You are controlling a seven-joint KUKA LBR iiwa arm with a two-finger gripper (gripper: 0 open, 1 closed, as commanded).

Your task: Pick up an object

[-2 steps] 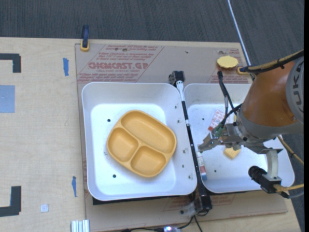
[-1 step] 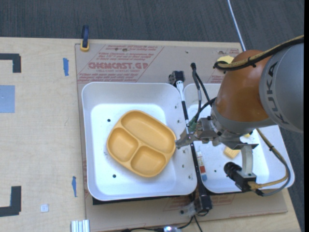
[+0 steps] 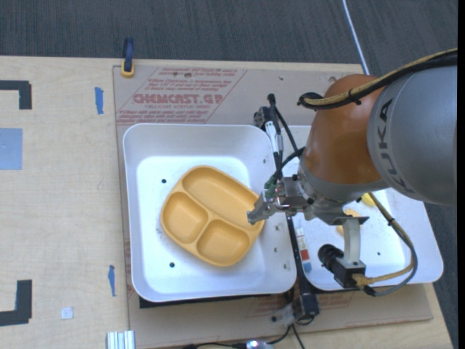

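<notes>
My arm (image 3: 378,140) reaches in from the right, its orange band and grey casing hanging over the divide between the two white bins. My gripper (image 3: 259,215) sits low at the right edge of the left bin (image 3: 138,195), with its metal tip touching the right rim of the yellow divided plate (image 3: 209,215), or lying just over it. From this angle I cannot tell whether my fingers are spread or closed, nor whether the plate's rim lies between them.

The plate rests flat on the floor of the left bin, a little right of the middle, turned at a slant. It has three compartments: one long one along the upper right side and two smaller ones toward the lower left. Its right edge lies near the bin's right wall.

The right bin (image 3: 414,257) is mostly covered by my arm. A small yellow piece (image 3: 365,199) shows there just beside my wrist; I cannot tell what it is. Black cables (image 3: 280,133) loop around my wrist and trail down toward the front of the bench (image 3: 58,217). Beneath the bins lies a board with red printed lettering (image 3: 178,93).
</notes>
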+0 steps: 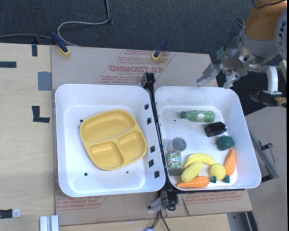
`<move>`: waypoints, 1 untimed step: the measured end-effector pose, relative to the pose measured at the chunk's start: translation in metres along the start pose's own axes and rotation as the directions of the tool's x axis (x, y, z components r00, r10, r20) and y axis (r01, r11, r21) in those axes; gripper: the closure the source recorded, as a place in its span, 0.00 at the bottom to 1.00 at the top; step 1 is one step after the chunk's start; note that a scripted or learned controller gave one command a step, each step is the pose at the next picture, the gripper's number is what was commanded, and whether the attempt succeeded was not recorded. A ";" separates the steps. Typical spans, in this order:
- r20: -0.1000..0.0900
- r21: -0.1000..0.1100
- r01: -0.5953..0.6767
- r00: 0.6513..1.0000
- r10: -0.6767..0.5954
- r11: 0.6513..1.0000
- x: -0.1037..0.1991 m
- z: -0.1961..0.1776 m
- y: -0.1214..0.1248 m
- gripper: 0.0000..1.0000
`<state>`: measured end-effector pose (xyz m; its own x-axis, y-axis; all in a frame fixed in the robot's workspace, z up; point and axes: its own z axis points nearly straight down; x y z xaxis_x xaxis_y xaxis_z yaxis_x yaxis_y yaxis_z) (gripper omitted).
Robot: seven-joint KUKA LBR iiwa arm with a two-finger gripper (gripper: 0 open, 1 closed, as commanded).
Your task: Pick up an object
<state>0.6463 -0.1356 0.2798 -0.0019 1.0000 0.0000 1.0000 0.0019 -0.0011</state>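
My gripper (pixel 216 80) hangs above the far rim of the right bin (pixel 241 129), fingers spread open with nothing between them. Below it in that bin lie a green bottle (pixel 198 115), a black block (pixel 215 128), a dark green object (pixel 225 142), a small jar with a grey lid (pixel 175 154), yellow bananas (pixel 196 164), a lemon (pixel 218 170) and two carrots (pixel 230 161) (pixel 194 182). The left bin (pixel 67 129) holds a yellow divided plate (pixel 113 138).
Both bins sit on a cardboard sheet (pixel 101 66) held by yellow-blue clamps (pixel 159 50) at its far edge. A cable (pixel 82 25) loops across the dark floor behind. A black clip (pixel 148 78) joins the bins at the far side.
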 end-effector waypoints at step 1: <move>0.001 0.003 -0.002 1.000 0.002 1.000 -0.038 0.094 -0.064 0.00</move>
<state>0.5824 -0.1737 0.1863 0.0001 1.0000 -0.0006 1.0000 -0.0001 -0.0038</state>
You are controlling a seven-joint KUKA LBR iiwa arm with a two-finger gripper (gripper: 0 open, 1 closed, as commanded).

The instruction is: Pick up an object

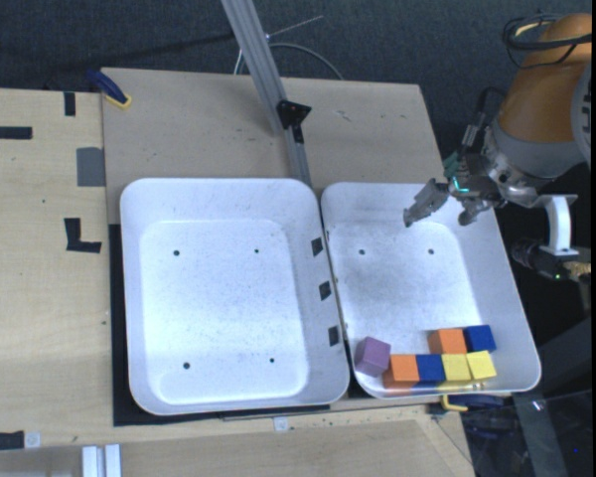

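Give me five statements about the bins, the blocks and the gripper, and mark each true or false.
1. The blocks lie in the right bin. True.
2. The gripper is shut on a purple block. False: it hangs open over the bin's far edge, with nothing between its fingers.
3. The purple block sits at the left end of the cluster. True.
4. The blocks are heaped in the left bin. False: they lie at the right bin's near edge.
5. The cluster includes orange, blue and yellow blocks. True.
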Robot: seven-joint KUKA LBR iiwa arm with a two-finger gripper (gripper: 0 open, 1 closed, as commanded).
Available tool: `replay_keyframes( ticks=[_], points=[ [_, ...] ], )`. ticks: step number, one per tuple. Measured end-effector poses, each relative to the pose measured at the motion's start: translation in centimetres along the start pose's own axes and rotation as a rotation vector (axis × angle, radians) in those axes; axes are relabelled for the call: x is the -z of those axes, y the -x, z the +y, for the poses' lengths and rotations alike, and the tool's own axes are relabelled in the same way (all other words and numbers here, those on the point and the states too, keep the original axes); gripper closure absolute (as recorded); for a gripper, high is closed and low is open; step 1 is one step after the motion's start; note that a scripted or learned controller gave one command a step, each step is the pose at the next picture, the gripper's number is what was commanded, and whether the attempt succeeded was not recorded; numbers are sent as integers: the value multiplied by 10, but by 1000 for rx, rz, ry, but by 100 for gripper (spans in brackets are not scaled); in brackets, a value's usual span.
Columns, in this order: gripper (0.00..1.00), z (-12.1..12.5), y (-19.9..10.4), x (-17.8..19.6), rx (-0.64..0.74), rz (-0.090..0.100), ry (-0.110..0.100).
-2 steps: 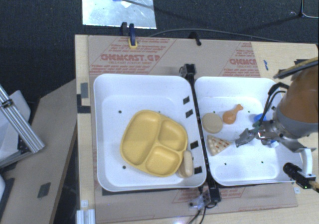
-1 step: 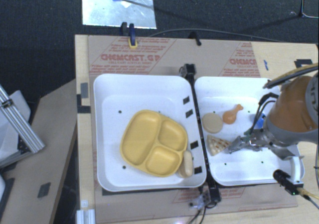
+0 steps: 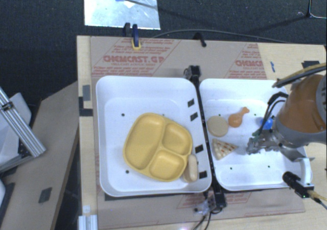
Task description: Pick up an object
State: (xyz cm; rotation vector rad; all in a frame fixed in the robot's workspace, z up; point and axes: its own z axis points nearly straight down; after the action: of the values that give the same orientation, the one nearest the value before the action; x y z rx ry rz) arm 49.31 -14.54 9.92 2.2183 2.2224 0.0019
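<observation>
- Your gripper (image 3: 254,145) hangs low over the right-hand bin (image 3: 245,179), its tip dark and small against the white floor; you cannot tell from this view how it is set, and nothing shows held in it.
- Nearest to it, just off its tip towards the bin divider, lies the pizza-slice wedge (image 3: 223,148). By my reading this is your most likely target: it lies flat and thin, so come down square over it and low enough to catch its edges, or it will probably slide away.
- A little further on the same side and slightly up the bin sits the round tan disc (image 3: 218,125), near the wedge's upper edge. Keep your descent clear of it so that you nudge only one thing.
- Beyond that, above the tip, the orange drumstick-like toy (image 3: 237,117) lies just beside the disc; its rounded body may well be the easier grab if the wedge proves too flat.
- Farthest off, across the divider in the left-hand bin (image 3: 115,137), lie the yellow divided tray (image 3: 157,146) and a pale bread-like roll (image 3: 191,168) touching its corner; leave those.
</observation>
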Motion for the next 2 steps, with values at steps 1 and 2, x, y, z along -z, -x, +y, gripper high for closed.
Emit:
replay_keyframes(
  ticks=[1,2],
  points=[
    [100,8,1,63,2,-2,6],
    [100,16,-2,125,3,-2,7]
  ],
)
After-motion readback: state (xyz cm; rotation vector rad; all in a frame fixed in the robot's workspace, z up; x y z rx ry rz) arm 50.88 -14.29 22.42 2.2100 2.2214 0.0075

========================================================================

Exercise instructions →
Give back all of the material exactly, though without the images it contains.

Reply →
You are controlling a seven-joint KUKA LBR iiwa arm with a two-finger gripper (gripper: 0 open, 1 closed, as commanded).

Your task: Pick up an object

[-2 steps] 
[-1 step] 
[+0 steps] 

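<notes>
My arm (image 3: 378,140) reaches in from the right, its orange band and grey casing hanging over the divide between the two white bins. My gripper (image 3: 259,215) sits low at the right edge of the left bin (image 3: 138,195), with its metal tip touching the right rim of the yellow divided plate (image 3: 209,215), or lying just over it. From this angle I cannot tell whether my fingers are spread or closed, nor whether the plate's rim lies between them.

The plate rests flat on the floor of the left bin, a little right of the middle, turned at a slant. It has three compartments: one long one along the upper right side and two smaller ones toward the lower left. Its right edge lies near the bin's right wall.

The right bin (image 3: 414,257) is mostly covered by my arm. A small yellow piece (image 3: 365,199) shows there just beside my wrist; I cannot tell what it is. Black cables (image 3: 280,133) loop around my wrist and trail down toward the front of the bench (image 3: 58,217). Beneath the bins lies a board with red printed lettering (image 3: 178,93).
</notes>
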+0 steps: 
`<move>`: waypoints, 1 untimed step: the measured end-effector pose, relative to the pose measured at the chunk's start: translation in metres along the start pose's own axes and rotation as the directions of the tool's x axis (x, y, z components r00, r10, r20) and y axis (r01, r11, r21) in those axes; gripper: the closure the source recorded, as a place in its span, 0.00 at the bottom to 1.00 at the top; step 1 is one step after the chunk's start; note that a scripted or learned controller gave one command a step, each step is the pose at the next picture, the gripper's number is what was commanded, and whether the attempt succeeded was not recorded. A ";" separates the steps. Typical spans, in this order:
- r20: -0.1000..0.0900
- r21: -0.1000..0.1100
- r01: -0.5953..0.6767
- r00: 0.6513..1.0000
- r10: -0.6767..0.5954
- r11: 0.6513..1.0000
- x: -0.1037..0.1991 m
- z: -0.1961..0.1776 m
- y: -0.1214..0.1248 m
- gripper: 0.0000..1.0000
`<state>`: measured end-effector pose (xyz m; its own x-axis, y-axis; all in a frame fixed in the robot's workspace, z up; point and axes: its own z axis points nearly straight down; x y z xaxis_x xaxis_y xaxis_z yaxis_x yaxis_y yaxis_z) (gripper omitted).
Robot: seven-joint KUKA LBR iiwa arm with a two-finger gripper (gripper: 0 open, 1 closed, as commanded).
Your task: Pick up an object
<state>0.6463 -0.1356 0.2798 -0.0019 1.0000 0.0000 1.0000 0.0019 -0.0011</state>
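My gripper (pixel 216 80) hangs above the far rim of the right bin (pixel 241 129), fingers spread open with nothing between them. Below it in that bin lie a green bottle (pixel 198 115), a black block (pixel 215 128), a dark green object (pixel 225 142), a small jar with a grey lid (pixel 175 154), yellow bananas (pixel 196 164), a lemon (pixel 218 170) and two carrots (pixel 230 161) (pixel 194 182). The left bin (pixel 67 129) holds a yellow divided plate (pixel 113 138).
Both bins sit on a cardboard sheet (pixel 101 66) held by yellow-blue clamps (pixel 159 50) at its far edge. A cable (pixel 82 25) loops across the dark floor behind. A black clip (pixel 148 78) joins the bins at the far side.
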 end-effector waypoints at step 1: <move>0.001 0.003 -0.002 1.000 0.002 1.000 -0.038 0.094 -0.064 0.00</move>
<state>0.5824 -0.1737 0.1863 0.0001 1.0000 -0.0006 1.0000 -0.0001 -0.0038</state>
You are controlling a seven-joint KUKA LBR iiwa arm with a two-finger gripper (gripper: 0 open, 1 closed, as commanded).

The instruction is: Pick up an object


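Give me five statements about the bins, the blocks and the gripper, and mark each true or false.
1. The blocks lie in the right bin. True.
2. The gripper is shut on a purple block. False: it hangs open over the bin's far edge, with nothing between its fingers.
3. The purple block sits at the left end of the cluster. True.
4. The blocks are heaped in the left bin. False: they lie at the right bin's near edge.
5. The cluster includes orange, blue and yellow blocks. True.
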Robot: seven-joint KUKA LBR iiwa arm with a two-finger gripper (gripper: 0 open, 1 closed, as commanded).
Available tool: `replay_keyframes( ticks=[_], points=[ [_, ...] ], )`. ticks: step number, one per tuple. Measured end-effector poses, each relative to the pose measured at the motion's start: translation in centimetres along the start pose's own axes and rotation as a rotation vector (axis × angle, radians) in those axes; axes are relabelled for the call: x is the -z of those axes, y the -x, z the +y, for the poses' lengths and rotations alike, and the tool's own axes are relabelled in the same way (all other words and numbers here, those on the point and the states too, keep the original axes); gripper closure absolute (as recorded); for a gripper, high is closed and low is open; step 1 is one step after the motion's start; note that a scripted or learned controller gave one command a step, each step is the pose at the next picture, the gripper's number is what was commanded, and whether the attempt succeeded was not recorded; numbers are sent as integers: the value multiplied by 10, but by 1000 for rx, rz, ry, but by 100 for gripper (spans in brackets are not scaled); in brackets, a value's usual span.
Columns, in this order: gripper (0.00..1.00), z (-12.1..12.5), y (-19.9..10.4), x (-17.8..19.6), rx (-0.64..0.74), rz (-0.090..0.100), ry (-0.110..0.100).
-2 steps: 
-1 step: 
+0 steps: 
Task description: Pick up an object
State: (xyz cm; rotation vector rad; all in a frame fixed in the robot's workspace, z up; point and axes: its own z axis points nearly straight down; after the action: of the values that give the same orientation, the one nearest the value before the action; x y z rx ry rz) arm 49.31 -14.54 9.92 2.2183 2.2224 0.0019
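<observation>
- Your gripper (image 3: 254,145) hangs low over the right-hand bin (image 3: 245,179), its tip dark and small against the white floor; you cannot tell from this view how it is set, and nothing shows held in it.
- Nearest to it, just off its tip towards the bin divider, lies the pizza-slice wedge (image 3: 223,148). By my reading this is your most likely target: it lies flat and thin, so come down square over it and low enough to catch its edges, or it will probably slide away.
- A little further on the same side and slightly up the bin sits the round tan disc (image 3: 218,125), near the wedge's upper edge. Keep your descent clear of it so that you nudge only one thing.
- Beyond that, above the tip, the orange drumstick-like toy (image 3: 237,117) lies just beside the disc; its rounded body may well be the easier grab if the wedge proves too flat.
- Farthest off, across the divider in the left-hand bin (image 3: 115,137), lie the yellow divided tray (image 3: 157,146) and a pale bread-like roll (image 3: 191,168) touching its corner; leave those.
</observation>
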Motion for the next 2 steps, with values at steps 1 and 2, x, y, z along -z, -x, +y, gripper high for closed.
Emit:
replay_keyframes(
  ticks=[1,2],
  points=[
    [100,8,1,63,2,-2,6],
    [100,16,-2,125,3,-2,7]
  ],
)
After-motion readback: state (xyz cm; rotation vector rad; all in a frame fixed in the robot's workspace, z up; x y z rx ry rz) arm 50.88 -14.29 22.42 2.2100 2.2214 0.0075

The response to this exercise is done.